_WHAT YOU ARE ASKED TO DO_: The entries that follow include a run beginning at the line with "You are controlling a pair" and ending at the line with "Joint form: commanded"; restate that run word for word and leave the rest out.

Stored records:
%%
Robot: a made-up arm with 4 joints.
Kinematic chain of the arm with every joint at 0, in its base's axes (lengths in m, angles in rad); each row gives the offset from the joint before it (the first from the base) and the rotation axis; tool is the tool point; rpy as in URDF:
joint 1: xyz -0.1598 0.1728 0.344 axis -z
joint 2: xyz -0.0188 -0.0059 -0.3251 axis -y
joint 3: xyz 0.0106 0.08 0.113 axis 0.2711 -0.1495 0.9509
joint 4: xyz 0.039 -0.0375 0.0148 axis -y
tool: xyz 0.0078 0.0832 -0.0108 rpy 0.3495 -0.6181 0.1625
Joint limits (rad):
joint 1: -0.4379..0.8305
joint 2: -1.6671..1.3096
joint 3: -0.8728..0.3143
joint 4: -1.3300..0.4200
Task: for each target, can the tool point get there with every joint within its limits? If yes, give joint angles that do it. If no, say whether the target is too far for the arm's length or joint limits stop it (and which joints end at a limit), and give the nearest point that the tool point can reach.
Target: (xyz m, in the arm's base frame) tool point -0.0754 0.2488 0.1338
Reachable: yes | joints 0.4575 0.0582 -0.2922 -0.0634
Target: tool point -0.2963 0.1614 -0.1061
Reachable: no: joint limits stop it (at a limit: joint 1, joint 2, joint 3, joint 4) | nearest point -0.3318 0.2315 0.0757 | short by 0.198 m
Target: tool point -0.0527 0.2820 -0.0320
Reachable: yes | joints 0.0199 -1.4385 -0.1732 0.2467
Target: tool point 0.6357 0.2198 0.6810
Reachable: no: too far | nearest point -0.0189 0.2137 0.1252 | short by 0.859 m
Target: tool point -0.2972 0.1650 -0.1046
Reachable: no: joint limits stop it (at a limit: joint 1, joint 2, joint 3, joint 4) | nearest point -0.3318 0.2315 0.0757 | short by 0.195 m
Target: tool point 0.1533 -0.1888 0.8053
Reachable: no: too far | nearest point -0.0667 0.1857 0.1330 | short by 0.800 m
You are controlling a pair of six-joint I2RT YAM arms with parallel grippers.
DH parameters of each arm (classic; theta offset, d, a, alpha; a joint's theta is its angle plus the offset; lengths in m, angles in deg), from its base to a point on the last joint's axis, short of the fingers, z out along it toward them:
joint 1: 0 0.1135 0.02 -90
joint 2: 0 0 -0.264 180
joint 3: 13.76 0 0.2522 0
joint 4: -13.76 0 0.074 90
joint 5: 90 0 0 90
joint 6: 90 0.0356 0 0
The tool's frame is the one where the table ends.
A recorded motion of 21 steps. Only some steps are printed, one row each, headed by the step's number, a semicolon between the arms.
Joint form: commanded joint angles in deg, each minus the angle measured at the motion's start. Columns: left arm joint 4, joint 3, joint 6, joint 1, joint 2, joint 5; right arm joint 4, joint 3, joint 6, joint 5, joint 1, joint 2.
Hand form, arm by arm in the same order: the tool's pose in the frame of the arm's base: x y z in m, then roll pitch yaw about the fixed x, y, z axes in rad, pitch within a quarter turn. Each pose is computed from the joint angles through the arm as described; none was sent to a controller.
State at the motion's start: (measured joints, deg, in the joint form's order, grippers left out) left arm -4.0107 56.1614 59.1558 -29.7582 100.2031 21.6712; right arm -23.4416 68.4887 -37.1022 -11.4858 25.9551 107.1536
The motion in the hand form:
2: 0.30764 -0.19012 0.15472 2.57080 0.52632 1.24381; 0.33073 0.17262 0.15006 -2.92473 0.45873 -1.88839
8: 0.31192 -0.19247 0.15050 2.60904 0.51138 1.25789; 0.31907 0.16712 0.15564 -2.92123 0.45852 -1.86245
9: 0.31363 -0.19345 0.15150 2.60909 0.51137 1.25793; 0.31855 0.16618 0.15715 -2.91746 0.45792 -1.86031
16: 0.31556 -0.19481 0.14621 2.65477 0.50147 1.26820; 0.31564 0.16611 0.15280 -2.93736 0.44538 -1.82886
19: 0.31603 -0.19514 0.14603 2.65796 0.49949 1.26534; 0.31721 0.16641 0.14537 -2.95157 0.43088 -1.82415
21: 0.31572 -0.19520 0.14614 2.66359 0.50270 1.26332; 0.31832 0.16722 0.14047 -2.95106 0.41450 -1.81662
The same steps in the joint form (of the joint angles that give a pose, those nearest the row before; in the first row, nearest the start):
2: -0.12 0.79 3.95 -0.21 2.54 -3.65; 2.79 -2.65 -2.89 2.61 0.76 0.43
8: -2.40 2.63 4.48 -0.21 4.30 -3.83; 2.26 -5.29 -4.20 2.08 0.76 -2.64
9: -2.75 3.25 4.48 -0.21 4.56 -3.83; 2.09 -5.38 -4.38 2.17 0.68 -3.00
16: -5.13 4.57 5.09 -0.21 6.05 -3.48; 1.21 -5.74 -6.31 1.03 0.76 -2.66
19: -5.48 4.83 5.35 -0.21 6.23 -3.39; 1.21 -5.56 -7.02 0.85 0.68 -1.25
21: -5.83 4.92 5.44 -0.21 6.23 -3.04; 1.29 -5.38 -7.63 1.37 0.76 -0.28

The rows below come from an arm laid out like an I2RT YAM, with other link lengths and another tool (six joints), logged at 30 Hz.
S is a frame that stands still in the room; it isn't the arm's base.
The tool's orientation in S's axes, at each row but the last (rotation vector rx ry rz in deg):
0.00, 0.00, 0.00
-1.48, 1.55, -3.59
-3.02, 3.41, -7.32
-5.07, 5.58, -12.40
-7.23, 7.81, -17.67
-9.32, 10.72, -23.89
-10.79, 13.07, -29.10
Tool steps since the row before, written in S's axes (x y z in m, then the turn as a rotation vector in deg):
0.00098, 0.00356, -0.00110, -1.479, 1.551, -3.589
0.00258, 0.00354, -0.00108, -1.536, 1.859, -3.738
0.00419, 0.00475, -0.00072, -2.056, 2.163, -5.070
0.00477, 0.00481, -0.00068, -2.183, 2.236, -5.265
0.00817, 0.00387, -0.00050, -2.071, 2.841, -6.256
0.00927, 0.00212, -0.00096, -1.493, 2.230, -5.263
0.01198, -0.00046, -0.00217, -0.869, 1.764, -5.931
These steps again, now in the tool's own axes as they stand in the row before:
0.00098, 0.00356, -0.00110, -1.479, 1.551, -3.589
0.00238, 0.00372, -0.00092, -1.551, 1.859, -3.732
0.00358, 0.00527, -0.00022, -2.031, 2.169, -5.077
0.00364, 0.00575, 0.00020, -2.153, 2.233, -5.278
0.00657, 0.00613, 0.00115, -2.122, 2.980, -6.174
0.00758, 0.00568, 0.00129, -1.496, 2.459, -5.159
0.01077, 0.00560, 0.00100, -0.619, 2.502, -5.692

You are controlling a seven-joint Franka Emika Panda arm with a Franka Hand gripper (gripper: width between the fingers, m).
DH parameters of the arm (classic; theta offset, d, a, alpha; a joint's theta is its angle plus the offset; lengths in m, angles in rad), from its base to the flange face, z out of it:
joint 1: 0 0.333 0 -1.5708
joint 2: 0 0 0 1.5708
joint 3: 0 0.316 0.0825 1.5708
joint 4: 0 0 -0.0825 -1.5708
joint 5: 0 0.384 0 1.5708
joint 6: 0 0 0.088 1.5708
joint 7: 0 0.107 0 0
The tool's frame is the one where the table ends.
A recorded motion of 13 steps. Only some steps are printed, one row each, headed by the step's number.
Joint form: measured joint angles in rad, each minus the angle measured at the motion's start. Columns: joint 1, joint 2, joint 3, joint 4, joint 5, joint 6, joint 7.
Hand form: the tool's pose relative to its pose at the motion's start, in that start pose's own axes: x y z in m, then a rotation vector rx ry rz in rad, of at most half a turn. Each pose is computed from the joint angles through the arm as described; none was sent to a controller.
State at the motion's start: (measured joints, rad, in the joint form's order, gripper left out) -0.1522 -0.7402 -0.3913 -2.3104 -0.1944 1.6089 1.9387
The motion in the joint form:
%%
_PROBLEM SOLUTION_:
You are controlling a pair of six-joint I2RT YAM arms with parallel grippers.
DH parameters of each arm (classic; theta offset, d, a, alpha; a joint's theta is its angle plus the offset; lengths in m, angles in deg), from its base to a point on the last joint's axis, short of the fingers, z out along it toward them:
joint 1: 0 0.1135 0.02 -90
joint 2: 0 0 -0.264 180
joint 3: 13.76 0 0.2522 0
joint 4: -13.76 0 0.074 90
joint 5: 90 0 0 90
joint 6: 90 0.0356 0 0
The tool's frame is the one where the table ends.
A recorded motion of 21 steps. Only some steps are printed, one row each, headed by the step's number, a semicolon between the arms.
Joint form: commanded joint angles in deg, each minus the angle measured at the motion's start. Columns: left arm joint 4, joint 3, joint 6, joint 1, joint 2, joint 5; right arm joint 4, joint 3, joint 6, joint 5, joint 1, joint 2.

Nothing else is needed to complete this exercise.